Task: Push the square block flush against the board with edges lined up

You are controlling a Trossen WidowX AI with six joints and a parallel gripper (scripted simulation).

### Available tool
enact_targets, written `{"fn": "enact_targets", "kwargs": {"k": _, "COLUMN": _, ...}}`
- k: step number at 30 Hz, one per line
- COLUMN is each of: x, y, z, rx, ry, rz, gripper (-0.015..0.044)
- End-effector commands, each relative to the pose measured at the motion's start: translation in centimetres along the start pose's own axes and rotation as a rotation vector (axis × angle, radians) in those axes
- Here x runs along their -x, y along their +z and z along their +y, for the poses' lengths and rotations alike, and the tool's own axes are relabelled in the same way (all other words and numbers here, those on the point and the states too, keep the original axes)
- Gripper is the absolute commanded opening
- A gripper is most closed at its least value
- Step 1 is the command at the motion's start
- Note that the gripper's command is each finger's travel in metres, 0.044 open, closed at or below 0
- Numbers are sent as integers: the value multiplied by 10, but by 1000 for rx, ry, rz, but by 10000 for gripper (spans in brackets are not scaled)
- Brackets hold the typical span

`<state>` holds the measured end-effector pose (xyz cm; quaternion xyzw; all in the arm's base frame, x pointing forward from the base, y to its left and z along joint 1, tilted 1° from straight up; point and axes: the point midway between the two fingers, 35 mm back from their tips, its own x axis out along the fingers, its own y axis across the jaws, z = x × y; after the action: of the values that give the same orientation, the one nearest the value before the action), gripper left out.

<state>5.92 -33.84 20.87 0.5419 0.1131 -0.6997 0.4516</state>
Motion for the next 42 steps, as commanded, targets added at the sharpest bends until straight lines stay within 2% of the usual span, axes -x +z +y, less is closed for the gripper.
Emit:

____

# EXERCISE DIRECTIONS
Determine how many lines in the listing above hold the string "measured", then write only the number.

# EXERCISE RESULT
2